WORK INSTRUCTIONS » Start to finish, return the listing below exactly, pictures excluded.

DATA EXTRACT Start Marker

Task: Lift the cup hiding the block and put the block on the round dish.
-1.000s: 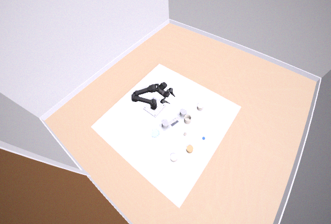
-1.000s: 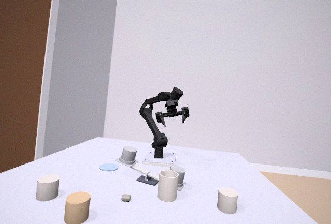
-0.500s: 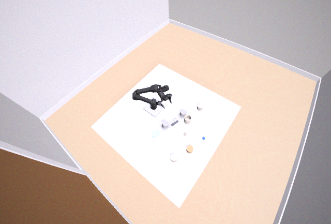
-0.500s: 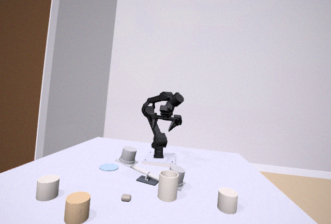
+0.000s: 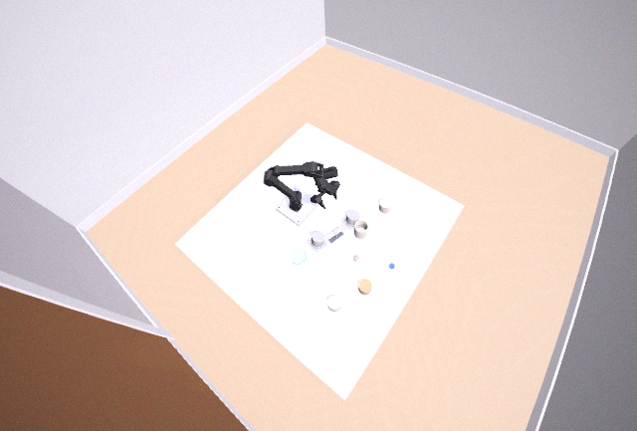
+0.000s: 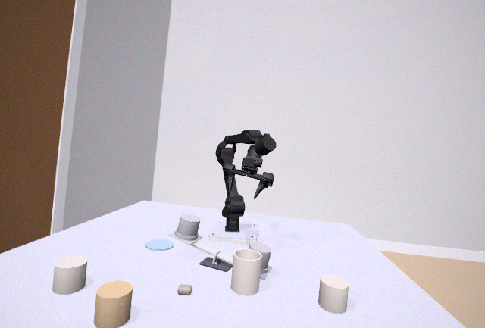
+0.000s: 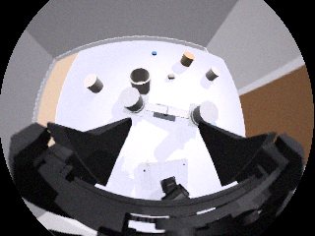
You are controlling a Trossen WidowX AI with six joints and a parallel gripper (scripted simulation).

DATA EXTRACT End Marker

EXERCISE RESPONSE »
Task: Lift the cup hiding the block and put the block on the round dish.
-1.000s: 
-1.000s: 
-0.500s: 
-0.500s: 
+0.000s: 
+0.000s: 
+0.000s: 
You are controlling a Trossen WidowX AI with six joints and a parallel gripper (scripted simulation).

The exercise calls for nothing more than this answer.